## What you need to do
Exactly as they stand, the data below are to be printed again.

------------------------------------

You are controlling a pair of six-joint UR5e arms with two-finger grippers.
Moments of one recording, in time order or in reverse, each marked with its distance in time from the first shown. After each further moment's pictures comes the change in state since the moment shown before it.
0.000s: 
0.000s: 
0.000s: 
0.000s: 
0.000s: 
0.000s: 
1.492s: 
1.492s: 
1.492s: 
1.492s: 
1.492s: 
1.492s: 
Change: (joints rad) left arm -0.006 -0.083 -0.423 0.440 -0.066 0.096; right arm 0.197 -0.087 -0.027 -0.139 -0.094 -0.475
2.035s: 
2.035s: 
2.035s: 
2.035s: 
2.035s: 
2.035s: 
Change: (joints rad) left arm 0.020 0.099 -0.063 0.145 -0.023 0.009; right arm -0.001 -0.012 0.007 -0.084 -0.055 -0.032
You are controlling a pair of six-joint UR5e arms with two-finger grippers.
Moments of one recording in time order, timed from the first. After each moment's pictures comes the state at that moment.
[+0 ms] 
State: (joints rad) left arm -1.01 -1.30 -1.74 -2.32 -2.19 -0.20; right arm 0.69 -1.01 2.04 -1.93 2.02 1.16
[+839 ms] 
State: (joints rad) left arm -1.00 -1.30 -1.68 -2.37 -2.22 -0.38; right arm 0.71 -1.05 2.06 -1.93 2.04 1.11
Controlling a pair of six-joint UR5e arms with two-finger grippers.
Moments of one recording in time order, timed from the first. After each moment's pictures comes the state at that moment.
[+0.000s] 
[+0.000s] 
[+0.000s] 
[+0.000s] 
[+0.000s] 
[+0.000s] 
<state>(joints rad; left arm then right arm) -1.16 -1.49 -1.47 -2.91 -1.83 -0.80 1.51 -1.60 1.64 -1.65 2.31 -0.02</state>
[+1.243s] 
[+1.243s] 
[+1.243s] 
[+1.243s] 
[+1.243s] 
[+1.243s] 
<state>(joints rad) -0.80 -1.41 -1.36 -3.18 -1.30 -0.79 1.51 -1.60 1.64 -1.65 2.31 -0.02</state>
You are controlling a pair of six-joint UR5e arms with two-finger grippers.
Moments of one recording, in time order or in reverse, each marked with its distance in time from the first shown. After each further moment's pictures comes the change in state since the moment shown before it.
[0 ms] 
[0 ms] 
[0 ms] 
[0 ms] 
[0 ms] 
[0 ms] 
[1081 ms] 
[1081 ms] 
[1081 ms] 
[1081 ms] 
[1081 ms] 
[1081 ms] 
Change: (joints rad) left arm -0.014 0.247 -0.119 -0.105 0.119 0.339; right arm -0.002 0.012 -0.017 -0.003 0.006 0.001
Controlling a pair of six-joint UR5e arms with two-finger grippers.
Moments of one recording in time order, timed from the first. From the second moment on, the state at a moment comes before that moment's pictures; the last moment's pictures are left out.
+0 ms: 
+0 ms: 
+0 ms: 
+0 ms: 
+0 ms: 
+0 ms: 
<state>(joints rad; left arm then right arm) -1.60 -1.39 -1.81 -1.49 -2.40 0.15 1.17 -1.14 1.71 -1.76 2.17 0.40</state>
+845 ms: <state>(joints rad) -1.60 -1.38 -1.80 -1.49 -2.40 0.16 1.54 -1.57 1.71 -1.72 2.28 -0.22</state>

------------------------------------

## Output of the exercise
You are controlling a pair of six-joint UR5e arms with two-finger grippers.
Moments of one recording, in time order or in reverse, each marked with its distance in time from the first shown. After each further moment's pictures comes the change in state since the moment shown before it.
0.000s: 
0.000s: 
0.000s: 
0.000s: 
0.000s: 
0.000s: 
1.492s: 
1.492s: 
1.492s: 
1.492s: 
1.492s: 
1.492s: 
Change: (joints rad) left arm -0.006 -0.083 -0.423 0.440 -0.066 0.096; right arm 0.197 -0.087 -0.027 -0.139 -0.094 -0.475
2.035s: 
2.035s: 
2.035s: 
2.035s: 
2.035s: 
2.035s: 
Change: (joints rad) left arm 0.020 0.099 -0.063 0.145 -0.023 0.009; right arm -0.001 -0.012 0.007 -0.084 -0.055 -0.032
You are controlling a pair of six-joint UR5e arms with two-finger grippers.
Moments of one recording in time order, timed from the first. After each moment's pictures comes the state at that moment.
[+0 ms] 
State: (joints rad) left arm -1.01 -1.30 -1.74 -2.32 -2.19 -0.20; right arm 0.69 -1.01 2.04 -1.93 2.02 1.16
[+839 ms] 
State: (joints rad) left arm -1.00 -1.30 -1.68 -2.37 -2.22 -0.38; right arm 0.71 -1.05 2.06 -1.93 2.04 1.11
Controlling a pair of six-joint UR5e arms with two-finger grippers.
Moments of one recording in time order, timed from the first. After each moment's pictures comes the state at that moment.
[+0.000s] 
[+0.000s] 
[+0.000s] 
[+0.000s] 
[+0.000s] 
[+0.000s] 
<state>(joints rad; left arm then right arm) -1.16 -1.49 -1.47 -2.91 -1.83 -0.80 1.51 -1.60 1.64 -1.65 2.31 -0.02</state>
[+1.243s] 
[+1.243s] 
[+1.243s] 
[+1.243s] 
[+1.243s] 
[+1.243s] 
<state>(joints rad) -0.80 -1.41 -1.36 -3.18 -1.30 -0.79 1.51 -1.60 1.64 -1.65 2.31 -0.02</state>
You are controlling a pair of six-joint UR5e arms with two-finger grippers.
Moments of one recording, in time order or in reverse, each marked with its distance in time from the first shown. After each further moment's pictures comes the change in state since the moment shown before it.
[0 ms] 
[0 ms] 
[0 ms] 
[0 ms] 
[0 ms] 
[0 ms] 
[1081 ms] 
[1081 ms] 
[1081 ms] 
[1081 ms] 
[1081 ms] 
[1081 ms] 
Change: (joints rad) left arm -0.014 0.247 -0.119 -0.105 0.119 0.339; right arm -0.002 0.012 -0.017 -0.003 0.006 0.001
Controlling a pair of six-joint UR5e arms with two-finger grippers.
Moments of one recording in time order, timed from the first. From the second moment on, the state at a moment comes before that moment's pictures; the last moment's pictures are left out.
+0 ms: 
+0 ms: 
+0 ms: 
+0 ms: 
+0 ms: 
+0 ms: 
<state>(joints rad; left arm then right arm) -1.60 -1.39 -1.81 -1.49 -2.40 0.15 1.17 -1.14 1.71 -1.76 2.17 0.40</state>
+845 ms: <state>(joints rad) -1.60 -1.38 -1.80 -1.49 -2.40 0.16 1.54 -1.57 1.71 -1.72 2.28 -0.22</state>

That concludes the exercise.